* Task details
Where a line of the material includes the string "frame", copy that line.

========================================================================

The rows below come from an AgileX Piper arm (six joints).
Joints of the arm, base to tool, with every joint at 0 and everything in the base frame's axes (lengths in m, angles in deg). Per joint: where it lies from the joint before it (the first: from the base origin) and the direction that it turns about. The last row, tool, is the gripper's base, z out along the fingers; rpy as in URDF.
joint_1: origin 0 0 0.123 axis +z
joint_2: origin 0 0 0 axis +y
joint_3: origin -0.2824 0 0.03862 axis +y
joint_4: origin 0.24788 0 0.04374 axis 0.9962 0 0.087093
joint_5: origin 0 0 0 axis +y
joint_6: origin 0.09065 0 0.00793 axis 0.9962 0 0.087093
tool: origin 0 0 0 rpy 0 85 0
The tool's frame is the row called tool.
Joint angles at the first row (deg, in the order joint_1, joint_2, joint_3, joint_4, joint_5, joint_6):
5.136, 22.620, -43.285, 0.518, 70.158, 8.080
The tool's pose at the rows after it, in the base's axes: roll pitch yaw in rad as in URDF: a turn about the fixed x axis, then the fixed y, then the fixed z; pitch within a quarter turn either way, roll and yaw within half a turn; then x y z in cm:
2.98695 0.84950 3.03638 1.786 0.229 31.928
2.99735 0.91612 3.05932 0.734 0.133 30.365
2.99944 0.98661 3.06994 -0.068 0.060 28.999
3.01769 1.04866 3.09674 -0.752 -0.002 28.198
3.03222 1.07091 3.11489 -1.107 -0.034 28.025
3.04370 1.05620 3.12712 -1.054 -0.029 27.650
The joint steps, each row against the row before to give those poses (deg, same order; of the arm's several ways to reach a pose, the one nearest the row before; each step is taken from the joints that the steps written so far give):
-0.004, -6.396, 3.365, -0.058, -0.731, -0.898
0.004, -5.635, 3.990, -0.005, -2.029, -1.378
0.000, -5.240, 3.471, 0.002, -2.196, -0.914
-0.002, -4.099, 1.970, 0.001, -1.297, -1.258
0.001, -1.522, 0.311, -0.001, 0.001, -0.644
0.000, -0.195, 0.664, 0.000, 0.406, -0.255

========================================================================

* Your solution
Joints of the arm, base to tool, with every joint at 0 and everything in the base frame's axes (lengths in m, angles in deg). Per joint: where it lies from the joint before it (the first: from the base origin) and the direction that it turns about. The last row, tool, is the gripper's base, z out along the fingers; rpy as in URDF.
The tool's frame is the row called tool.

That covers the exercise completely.